UW News

April 24, 2008

Construction workers take science breaks

“I’ll be in rooms H-204 and H-210,” said Assistant Professor Jane Sullivan with a smile, “so those are really important rooms to work on.”

She was addressing a gathering of about 25 construction workers in a makeshift presentation space — a room with holes in the walls and open ceilings. Two pieces of wallboard had been nailed up to supports to provide a projection screen. A folding table at the side was set up with cookies and coffee.

In this unusual setting, Sullivan, a faculty member in physiology and biophysics, was there to explain some of the work she has been doing to learn how brain signals are disrupted in Alzheimer’s disease.

Her presentation was part of a series called “Science Thursdays,” which brings scientists who usually work in the G and H wings of the Health Sciences Building together with the workers, from pipefitters to electricians, who are doing the full-scale renovation of the building. That renovation, which is part of the UW’s “Restore the Core” program, began last year and should be complete in early October.

“Several of the workers had expressed an interest in what the laboratories would be working on,” said Sandy McCrae, the project manager with the UW Capitol Projects Office. In part, that grew out of other projects the contractor, Skanska, had worked on that involved laboratories or medical settings. Some of the crew are specialists in such construction, McCrae said.

The first presentation was by David Raible, professor of biological structure, who maintains a zebrafish lab that has been carrying on its work in the midst of construction, because there was simply no way to find alternate space for it. Understandably, questions about what zebrafish are doing in biomedical research labs began coming up. They are a common research model, in part because they are translucent and make it easy to study development.

Another presenter was Dr. Stan Froehner, chair of the Department of Physiology and Biophysics, the other large department in the renovation area, who talked about his work on molecular signaling related to diseases such as muscular dystrophy. Froehner also gave the construction workers some background on his department, known informally as P-Bio.

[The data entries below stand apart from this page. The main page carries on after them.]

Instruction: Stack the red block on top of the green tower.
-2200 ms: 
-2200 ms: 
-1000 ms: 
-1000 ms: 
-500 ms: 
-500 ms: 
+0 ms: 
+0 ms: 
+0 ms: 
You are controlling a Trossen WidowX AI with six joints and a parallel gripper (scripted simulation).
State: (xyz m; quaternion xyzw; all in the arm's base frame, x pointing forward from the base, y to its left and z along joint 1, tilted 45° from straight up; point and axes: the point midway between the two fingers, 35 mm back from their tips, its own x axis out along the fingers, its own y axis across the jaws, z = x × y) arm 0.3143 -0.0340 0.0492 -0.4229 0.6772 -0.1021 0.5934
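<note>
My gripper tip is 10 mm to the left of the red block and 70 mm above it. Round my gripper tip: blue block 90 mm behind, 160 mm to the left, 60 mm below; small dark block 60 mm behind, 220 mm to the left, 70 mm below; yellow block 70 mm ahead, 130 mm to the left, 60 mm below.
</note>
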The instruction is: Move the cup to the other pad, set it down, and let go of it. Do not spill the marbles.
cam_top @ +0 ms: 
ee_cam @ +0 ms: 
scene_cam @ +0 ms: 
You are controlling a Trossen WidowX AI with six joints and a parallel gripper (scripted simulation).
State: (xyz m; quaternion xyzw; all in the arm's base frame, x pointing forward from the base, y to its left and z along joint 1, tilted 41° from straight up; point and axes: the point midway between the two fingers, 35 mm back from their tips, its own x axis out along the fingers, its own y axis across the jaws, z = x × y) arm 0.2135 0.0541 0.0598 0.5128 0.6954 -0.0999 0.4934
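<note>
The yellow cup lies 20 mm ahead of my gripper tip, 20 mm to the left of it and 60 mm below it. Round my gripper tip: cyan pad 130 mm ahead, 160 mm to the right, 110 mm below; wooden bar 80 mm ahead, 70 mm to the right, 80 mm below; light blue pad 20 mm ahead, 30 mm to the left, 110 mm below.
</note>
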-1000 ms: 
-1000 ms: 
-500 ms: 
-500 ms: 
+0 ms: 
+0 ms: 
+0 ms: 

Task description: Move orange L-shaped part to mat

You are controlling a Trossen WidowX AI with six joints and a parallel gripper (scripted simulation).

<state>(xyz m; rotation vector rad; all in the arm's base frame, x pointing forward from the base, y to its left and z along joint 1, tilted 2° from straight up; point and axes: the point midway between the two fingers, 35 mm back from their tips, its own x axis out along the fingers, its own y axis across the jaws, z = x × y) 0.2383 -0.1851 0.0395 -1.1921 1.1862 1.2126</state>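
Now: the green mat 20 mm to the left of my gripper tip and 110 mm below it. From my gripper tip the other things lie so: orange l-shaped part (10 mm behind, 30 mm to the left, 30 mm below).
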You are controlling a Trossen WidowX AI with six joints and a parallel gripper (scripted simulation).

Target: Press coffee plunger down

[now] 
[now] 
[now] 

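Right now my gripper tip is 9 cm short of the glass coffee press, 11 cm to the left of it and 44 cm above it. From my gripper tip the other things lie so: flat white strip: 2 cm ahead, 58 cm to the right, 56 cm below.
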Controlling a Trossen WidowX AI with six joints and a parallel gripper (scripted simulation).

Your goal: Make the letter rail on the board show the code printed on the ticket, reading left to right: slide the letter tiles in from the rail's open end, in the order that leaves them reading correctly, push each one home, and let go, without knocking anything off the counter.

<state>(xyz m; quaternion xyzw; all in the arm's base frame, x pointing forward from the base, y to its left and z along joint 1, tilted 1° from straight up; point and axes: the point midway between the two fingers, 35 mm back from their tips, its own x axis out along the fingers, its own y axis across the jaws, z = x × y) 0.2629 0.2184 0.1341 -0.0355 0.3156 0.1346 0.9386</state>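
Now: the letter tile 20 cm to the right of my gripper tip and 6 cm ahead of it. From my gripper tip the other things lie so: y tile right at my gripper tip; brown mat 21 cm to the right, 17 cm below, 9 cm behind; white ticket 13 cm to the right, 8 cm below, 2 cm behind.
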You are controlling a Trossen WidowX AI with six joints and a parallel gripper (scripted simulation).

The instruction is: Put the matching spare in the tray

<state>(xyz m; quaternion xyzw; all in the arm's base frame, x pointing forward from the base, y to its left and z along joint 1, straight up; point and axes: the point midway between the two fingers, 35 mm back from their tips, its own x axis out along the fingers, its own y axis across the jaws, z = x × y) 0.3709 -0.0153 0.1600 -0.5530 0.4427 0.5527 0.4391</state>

“I think it’s just a terrific idea,” Froehner said. “I was impressed by the interest they had in what we’re doing. Several people came up to me afterwards with questions.

“The whole renovation project has just gone extremely well,” he added, “and we’re happy to be able to acknowledge the importance of their hard work.”

Chip Asbury, assistant professor of physiology and biophysics, was also a Science Thursday presenter, talking about work on molecular motors. His laboratory is also carrying on its work in the midst of construction, and he explained some of the experiments and how they can be affected by suden unexpected vibrations, among other things.

Workers are not required to attend the science sessions, which are held roughly every month. McCrae said that many of the same people show up every time, though. Others may come to a session because the topic relates to a medical condition in their families. When arrangements are made, the contractor’s superintendent makes an announcement a few days ahead of time at the 6 a.m. gathering of everybody on the worksite.

The sessions have been so successful that the UW Capital Projects Office is thinking about doing something similar for all their projects in the health sciences area, said Don Main, construction project manager.

Meanwhile, back at the podium or in this case, at the folding table up front, Sullivan was flipping through PowerPoint slides and explaining how her lab has approached trying to understand the physiology of how signals get scrambled or lost in the synapses of the brain when people develop Alzheimer’s disease.

The short, simplified version is that using mouse nerve cells in a special “island” tissue culture, they have been able to measure and actually “see”, with green fluorescent protein used as a tag, the effects of applying amyloid precursor protein (APP) to synapses. APP is always found in the brains of people with Alzheimer’s, and is believed to lead to development of the plaques that are characteristic of the disease.

But Sullivan’s work indicates that APP in itself may be disrupting brain signaling, and that it probably does so on the receptor side of the synapse, rather than on the side where the signal is sent.

The long-term hope, she said, is that work like this will finally enable scientists to crack the puzzle of Alzheimer’s at a molecular and cellular level: to understand exactly what is going on, what causes it and how to fix it.

“She didn’t pull any punches for these guys,” McCrae said after the presentation. Several people thanked her, and then it was back to working on the walls, wiring and new plumbing.